Du “bonjour” en français dans un train flamand à une majorité bruxelloise introuvable: le surréalisme belge n’est pas mort
Non, les Français ne nous dépassent pas encore en matière de surréalisme: deux histoires linguistiques dans et autour de la capitale témoignent de notre puissance en la matière. La cohabitation entre nos deux communautés reste difficile à gérer.
Certains s’inquiètent, avec un clin d’oeil: au vu du blocage politique persistant en France et au regard des gaffes du nouveau Premier ministre, François Bayrou, le surréalisme serait en train de changer de camp. Qu’il se rassurent; nos histoires linguistiques restent des maîtres du genre et elles continuent à défrayer la chronique.
Peut-être en parlerez-vous lors des fêtes de fin d’année? D’un accompagnateur de train sujet d’une plainte aux raisons du blocage bruxellois, il y a de quoi débattre…
“Goeiemorgen Bonjour”
La première histoire serait anecdotique dans n’importe quel pays, sauf en Belgique. Ilyass Alba, contrôleur à la SNCB, s’est exprimé, dépité, sur les réseaux sociaux: “Un voyageur a porté plainte et saisi la commission concernant les usages des langues, car je suis entré dans un compartiment de voyageurs en disant ‘Goeiemorgen-Bonjour’ juste avant d’arriver à Vilvorde et, selon lui, je devais simplement dire “Goeiemorgen”.

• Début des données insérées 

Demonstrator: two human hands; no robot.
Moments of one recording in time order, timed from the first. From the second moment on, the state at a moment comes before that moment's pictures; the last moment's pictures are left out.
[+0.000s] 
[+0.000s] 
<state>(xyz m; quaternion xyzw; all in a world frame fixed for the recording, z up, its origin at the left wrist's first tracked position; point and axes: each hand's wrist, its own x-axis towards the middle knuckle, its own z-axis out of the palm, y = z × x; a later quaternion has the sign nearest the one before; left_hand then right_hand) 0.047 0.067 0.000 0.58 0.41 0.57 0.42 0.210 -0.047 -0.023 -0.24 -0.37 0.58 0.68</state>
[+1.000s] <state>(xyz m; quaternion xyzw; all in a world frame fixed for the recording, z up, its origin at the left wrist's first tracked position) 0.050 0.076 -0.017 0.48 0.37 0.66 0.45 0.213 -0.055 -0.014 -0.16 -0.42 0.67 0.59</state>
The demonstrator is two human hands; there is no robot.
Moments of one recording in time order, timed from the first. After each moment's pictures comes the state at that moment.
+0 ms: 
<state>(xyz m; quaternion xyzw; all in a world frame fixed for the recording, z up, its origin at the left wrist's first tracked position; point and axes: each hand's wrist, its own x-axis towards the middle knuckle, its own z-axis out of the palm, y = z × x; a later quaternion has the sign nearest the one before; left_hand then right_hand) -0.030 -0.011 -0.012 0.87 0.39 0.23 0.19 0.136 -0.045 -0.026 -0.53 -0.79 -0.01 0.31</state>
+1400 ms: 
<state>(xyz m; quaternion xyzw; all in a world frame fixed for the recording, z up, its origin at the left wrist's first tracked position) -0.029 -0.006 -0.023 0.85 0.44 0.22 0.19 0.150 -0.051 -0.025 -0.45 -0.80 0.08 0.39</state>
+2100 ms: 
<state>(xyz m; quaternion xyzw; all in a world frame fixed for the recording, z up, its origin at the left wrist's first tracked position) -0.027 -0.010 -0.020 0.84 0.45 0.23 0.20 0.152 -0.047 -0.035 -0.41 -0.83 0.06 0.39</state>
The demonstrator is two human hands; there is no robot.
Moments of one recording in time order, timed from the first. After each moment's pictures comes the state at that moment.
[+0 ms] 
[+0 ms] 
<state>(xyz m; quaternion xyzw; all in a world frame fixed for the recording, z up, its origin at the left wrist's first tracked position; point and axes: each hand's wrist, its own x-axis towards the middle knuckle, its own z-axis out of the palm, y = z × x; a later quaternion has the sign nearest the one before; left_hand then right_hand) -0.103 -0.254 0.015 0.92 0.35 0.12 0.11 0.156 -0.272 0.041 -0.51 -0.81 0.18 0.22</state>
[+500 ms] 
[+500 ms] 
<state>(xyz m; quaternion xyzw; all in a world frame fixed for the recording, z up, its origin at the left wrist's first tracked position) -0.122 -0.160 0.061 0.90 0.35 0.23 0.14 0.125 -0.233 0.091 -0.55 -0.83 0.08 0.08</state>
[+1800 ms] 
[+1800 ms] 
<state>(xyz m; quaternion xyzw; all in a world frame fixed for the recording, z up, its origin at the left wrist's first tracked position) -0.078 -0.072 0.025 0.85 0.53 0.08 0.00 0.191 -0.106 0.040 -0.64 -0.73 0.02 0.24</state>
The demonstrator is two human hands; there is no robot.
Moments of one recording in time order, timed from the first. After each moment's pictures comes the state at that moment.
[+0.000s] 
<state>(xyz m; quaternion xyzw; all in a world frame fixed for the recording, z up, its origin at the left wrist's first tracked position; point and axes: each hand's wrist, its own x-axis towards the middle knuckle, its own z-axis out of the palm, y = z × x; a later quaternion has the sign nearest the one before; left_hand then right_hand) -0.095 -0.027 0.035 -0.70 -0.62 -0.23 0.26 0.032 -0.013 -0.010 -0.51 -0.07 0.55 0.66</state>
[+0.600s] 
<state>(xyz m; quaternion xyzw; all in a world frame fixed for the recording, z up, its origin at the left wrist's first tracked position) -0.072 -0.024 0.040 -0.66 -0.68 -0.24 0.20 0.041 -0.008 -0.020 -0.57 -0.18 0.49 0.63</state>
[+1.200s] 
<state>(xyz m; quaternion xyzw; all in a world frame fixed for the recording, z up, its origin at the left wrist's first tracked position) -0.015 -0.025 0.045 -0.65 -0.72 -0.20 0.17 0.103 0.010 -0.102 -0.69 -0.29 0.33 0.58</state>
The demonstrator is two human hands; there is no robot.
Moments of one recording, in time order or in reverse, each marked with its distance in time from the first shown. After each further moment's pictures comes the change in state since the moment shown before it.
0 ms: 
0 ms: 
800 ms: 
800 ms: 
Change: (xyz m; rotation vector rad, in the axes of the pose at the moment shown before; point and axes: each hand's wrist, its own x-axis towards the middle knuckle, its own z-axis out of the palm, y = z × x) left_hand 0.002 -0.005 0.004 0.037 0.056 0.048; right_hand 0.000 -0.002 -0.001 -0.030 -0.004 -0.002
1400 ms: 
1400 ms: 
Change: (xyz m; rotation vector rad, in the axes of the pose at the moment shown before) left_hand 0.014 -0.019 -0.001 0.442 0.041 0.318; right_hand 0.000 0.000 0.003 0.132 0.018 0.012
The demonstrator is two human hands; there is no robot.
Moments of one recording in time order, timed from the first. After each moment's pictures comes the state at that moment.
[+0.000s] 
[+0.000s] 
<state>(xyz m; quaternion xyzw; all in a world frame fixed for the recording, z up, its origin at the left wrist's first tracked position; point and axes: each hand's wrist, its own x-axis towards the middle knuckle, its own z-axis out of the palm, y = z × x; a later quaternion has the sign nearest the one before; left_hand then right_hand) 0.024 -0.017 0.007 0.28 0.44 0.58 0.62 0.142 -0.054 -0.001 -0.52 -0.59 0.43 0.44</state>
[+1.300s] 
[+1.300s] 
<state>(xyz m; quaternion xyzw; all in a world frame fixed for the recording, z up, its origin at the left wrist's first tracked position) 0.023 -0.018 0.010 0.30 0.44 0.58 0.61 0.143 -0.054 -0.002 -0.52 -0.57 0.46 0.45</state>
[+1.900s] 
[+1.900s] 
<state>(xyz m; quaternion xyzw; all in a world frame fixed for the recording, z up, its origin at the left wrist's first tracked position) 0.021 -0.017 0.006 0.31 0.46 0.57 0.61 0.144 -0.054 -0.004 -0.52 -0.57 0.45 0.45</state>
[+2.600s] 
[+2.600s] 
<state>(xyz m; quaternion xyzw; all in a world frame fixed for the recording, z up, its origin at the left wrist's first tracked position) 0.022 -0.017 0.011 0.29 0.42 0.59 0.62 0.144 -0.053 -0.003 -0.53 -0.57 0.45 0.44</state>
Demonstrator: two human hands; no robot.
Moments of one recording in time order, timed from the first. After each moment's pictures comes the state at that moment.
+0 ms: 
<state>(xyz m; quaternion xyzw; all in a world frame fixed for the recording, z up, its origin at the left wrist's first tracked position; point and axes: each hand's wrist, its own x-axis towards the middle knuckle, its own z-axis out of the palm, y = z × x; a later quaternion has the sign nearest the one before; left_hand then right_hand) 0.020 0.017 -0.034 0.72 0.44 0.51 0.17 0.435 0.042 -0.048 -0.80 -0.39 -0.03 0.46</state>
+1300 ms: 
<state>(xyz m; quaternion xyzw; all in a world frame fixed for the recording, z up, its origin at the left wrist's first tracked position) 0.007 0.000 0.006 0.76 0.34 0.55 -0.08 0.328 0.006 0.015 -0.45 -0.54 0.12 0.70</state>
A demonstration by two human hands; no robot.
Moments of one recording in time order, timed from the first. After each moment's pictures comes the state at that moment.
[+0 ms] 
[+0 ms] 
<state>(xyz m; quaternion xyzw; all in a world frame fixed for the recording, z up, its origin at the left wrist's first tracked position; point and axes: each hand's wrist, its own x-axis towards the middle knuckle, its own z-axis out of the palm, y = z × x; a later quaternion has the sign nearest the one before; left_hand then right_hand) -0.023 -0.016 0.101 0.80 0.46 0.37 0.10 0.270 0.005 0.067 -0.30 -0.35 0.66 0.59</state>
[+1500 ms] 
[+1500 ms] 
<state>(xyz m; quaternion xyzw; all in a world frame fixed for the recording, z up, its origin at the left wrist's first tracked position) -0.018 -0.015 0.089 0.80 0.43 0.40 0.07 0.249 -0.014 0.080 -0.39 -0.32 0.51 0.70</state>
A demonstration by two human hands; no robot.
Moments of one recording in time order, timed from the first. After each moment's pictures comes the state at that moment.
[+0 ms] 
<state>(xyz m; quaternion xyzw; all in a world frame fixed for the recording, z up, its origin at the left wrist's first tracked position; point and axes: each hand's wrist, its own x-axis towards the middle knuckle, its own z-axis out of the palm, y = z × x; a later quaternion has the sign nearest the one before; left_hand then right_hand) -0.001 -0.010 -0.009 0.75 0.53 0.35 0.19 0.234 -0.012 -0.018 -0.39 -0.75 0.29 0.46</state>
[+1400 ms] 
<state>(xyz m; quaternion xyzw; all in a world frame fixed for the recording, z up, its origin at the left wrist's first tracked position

La plainte déposée devant la Commission permanente de contrôle linguistique, en l’objet, serait fondée. “Selon les règles linguistiques en vigueur, il aurait dû s’exprimer uniquement en néerlandais lors d’une telle annonce“, déclare ainsi le porte-parole de la SNCB, Dimitri Temmerman, à Het Laatste Nieuws.
Le sujet fait même l’objet d’une polémique politique. Georges Gilkinet (Ecolo), ministre en affaires courantes de la Mobilité, a évoqué la possibilité d’assouplir la loi. Sammy Mahdi, président du CD&V, s’indigne: “Toute ma sympathie pour cet accompagnateur de train qui avait certainement de bonnes intentions mais, en tant que pouvoir public, on ne peut pas jeter comme ça par dessus bord notre législation linguistique”.
“La plainte qui a été déposée contre le contrôleur de la SNCB découle principalement d’une application excessive du principe de territorialité, chère à certains courants politiques, comme la N-VA, qui défendent depuis toujours l’idée d’une Flandre unilingue flamande“, s’indigne Sophie Rohonyi, présidente de DéFI, à La Libre. “Que le CD&V partage cette vision est assez inquiétant.
Nous en sommes là…
Cachez cette N-VA…
A deux pas de là, en Région bruxelloise, le gouvernement reste introuvable. Le PS s’est retiré des négociations entre partis francophones avec le MR et les Engagés parce que les partis flamands négocient avec la N-VA. Rappel utile: dans la capitale, une double majorité est nécessaire pour gouverner en vertu de notre système institutionnel.
Deux autres partis francophones seraient nécessaires pour suppler le PS: Ecolo et DéFi. Les écologistes ont refusé lors d’une assemblée générale, cette semaine DéFi, prêt à prendre ses responsabilités, s’insurge tant la situation budgétaire est dramatique.
Le PS se justifie, ce qui donne ce genre de conversations surréalistes. Jérémie Tojerow, élu socialiste ucclois et expert institutionnel: “On peut le tourner comme on veut mais c’est un vrai tournant : 2 partis bruxellois francophones préfèrent faire le forcing pour gouverner la région bruxelloise avec la N-VA (9ème parti, 2 élus, 9500 voix, opposé au fait régional bruxellois, indépendantiste) plutôt que avec le PS (2ème parti, 16 sièges, 86 000 voix, défenseur historique de la région) et le CD&V, qui a voté la création de la région, le renforcement de ses compétences et de son financement.”
Réplique d’un internaute, qui rappelle l’obligation d’avoir une double majorité: “Personne n’a demandé à Elke (Van den Brandt, formatrice flamande Groen – Ndlr) d’amener la N-VA dans la majorité flamande. Que je sache, le PS a validé ce schéma de gouvernance pour Bxl, non?” Réponse de l’élu PS: “Cette obligation peut être rencontrée autrement que avec la N-VA. On parle in fine de la formation d’un seul gouvernement régional, y en a pas 2 hein. Le ministre de la mobilité l’est pour tous les bruxellois, comme celui du budget, logement etc.”
En attendant, il n’y a toujours pas de gouvernement bruxellois.